Женщина принимает разрешение. когда не закрылась своим прошлым, когда избавляется от своего прошлого с первых моих слов. Это же и меня касается. Это я не должен утрачивать желание бороться. Не полоскаться в чувстве безысходности. Надо надеяться, кроме надежды ничего у человека нет. Не помню, чувствовал ли я когда себя всемогущим, обаятельным и счастливым?
Мои мысли всего лишь наплыв иллюзии, а иллюзия возникает внезапно и так же внезапно рассеивается, как туман. Кручусь на карусели. Не я кручусь, а вертится то, что вокруг меня находится. Я-то на одном месте толкусь.
- Говори за себя!
Кто меня осадил? В самом деле, чего ради уплывать мысленно за окаём? Один раз изменил свою жизнь, и этого достаточно. С другой стороны, если хоть раз в своей жизни любил по-настоящему, то ничто не мешает испытать это чувство вновь.

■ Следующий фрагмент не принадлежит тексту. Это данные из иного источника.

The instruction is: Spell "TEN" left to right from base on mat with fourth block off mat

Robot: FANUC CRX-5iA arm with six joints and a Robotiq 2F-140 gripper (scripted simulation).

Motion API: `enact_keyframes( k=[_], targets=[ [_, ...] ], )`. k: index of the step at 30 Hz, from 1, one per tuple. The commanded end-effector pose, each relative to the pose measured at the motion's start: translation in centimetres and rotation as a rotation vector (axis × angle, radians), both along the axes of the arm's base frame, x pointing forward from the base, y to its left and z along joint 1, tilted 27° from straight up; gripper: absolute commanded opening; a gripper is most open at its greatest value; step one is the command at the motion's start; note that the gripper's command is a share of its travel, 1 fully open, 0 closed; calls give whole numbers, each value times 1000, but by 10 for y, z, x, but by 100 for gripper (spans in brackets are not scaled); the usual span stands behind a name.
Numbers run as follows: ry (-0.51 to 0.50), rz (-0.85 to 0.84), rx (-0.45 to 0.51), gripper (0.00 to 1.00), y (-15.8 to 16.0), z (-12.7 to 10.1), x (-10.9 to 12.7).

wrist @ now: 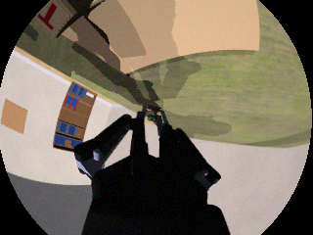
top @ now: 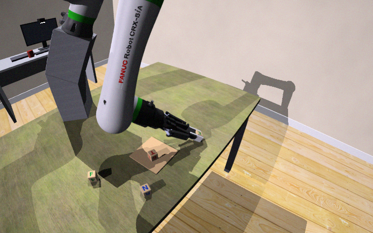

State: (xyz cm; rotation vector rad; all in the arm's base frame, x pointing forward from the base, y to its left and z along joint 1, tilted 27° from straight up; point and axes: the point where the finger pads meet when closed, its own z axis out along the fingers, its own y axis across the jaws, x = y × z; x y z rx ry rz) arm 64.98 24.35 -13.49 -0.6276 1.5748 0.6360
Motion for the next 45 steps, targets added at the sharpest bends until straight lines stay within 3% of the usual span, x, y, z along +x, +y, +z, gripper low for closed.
enact_keyframes(
  k=[1, 26, 45],
  targets=[
    [0, 0, 0, 16, 0, 0, 0],
    [0, 0, 0, 16, 0, 0, 0],
    [0, 0, 0, 28, 0, 0, 0]
  ],
)
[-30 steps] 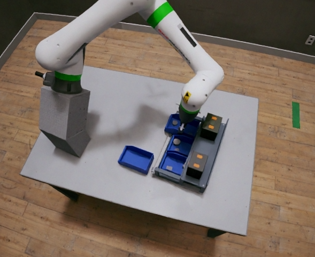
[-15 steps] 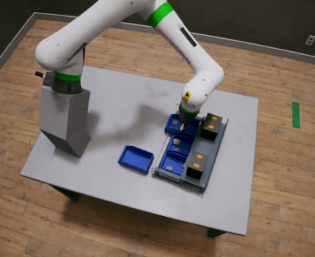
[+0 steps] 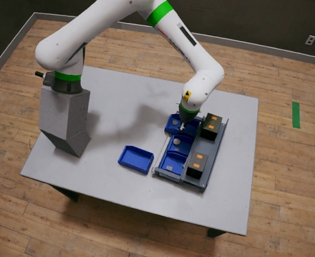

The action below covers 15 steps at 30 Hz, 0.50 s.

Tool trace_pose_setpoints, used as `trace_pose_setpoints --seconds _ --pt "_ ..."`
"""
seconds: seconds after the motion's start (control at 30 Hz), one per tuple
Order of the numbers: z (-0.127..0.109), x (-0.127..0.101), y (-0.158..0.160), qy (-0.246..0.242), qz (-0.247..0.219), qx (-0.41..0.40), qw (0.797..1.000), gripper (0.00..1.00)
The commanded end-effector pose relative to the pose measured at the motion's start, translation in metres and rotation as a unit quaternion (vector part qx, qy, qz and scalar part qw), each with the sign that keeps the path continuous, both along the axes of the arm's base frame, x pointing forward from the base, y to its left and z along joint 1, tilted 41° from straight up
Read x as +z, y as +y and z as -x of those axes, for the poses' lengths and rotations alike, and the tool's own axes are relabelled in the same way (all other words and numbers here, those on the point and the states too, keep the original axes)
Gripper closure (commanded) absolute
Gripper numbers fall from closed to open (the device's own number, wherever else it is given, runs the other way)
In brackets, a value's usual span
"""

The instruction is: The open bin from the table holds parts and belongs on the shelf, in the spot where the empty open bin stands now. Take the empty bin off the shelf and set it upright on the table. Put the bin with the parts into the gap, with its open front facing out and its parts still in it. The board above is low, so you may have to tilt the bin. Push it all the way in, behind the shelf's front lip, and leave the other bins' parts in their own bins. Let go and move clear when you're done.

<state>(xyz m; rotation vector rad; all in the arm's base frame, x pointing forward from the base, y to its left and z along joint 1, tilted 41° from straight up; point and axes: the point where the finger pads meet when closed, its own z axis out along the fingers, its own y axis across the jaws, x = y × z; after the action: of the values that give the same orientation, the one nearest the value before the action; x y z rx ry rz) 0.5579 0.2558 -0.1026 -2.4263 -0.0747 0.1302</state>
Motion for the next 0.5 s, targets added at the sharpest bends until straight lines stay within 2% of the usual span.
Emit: trace_pose_setpoints --seconds 0.0,0.47 --pt "-0.001 0.002 -0.002 -0.001 0.0 0.0 1.0 0.85" --pt "-0.001 0.013 -0.011 -0.001 0.0 0.0 1.0 0.85"
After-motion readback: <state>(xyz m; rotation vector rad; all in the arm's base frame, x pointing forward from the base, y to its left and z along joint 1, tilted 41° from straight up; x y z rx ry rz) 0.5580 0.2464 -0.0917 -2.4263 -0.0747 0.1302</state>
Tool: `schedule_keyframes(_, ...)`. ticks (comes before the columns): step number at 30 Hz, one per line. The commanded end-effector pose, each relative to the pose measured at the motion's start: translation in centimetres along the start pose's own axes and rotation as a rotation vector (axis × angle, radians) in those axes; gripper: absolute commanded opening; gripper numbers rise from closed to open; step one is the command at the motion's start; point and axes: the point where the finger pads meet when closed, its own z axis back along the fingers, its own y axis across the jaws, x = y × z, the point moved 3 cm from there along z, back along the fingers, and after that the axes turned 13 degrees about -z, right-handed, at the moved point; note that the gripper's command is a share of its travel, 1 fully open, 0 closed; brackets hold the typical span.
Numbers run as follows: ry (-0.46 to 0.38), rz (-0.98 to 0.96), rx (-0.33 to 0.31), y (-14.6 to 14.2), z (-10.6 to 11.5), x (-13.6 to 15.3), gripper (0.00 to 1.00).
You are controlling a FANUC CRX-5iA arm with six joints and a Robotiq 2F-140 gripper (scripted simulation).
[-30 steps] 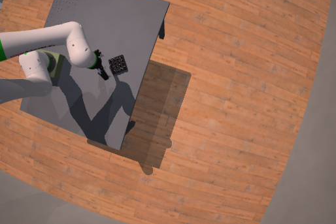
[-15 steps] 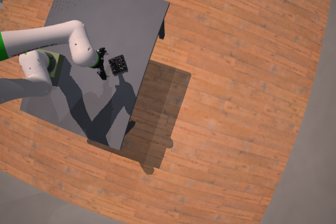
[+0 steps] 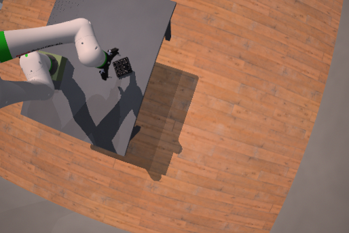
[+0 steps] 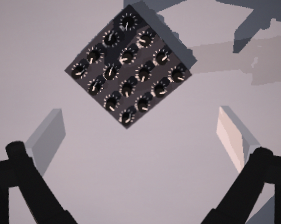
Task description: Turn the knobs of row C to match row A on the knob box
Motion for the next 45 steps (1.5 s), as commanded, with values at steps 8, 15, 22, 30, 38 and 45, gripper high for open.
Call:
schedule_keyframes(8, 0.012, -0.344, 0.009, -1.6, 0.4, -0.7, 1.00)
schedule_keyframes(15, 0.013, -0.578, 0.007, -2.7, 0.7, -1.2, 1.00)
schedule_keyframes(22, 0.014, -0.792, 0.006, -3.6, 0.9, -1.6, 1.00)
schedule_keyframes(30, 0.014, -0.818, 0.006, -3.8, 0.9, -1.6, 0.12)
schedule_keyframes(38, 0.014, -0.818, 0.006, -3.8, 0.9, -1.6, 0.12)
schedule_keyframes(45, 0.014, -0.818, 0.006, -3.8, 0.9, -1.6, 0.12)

Разговор прервался. Тишина навалилась состоянием, когда не знаешь, что делать с этой тишиной. Не осмеливаюсь взглянуть в глаза Елизаветы Михайловны. Знаю, что в них нет ни злого умысла, ни заигрывания – только душевная теплота. А ещё отблеск внутреннего костра. Каждый ведь хочет забраться в свой уголок, ближе к теплу.
Мир такой, какой он есть, и вовсе не такой, каким я хочу его видеть. Тем не менее, что мешало наслаждаться жизнью, что требовало объяснений, что было загадкой поездки, всё это отпало.  Бог с ним, что звук голоса, в котором было столько злобы, с трудом сдерживаемой ненависти, выхолаживал минуту назад.
Максим не продемонстрировал все свои возможности, но неспроста он завёл разговор. Пришло понимание того, что я не в состоянии подбирать слова, не чувствую своего голоса, какую бы интонацию ни применил,- всё будет не то. Хорошо, что Елизавета Михайловна пришла на помощь.
- Пойдёмте, Глеб Сергеевич, надо подготовиться к завтрашнему разговору. Бог даст, может, завтра и улетим. Спасибо хозяину за рыбалку, за уху, за гостеприимство.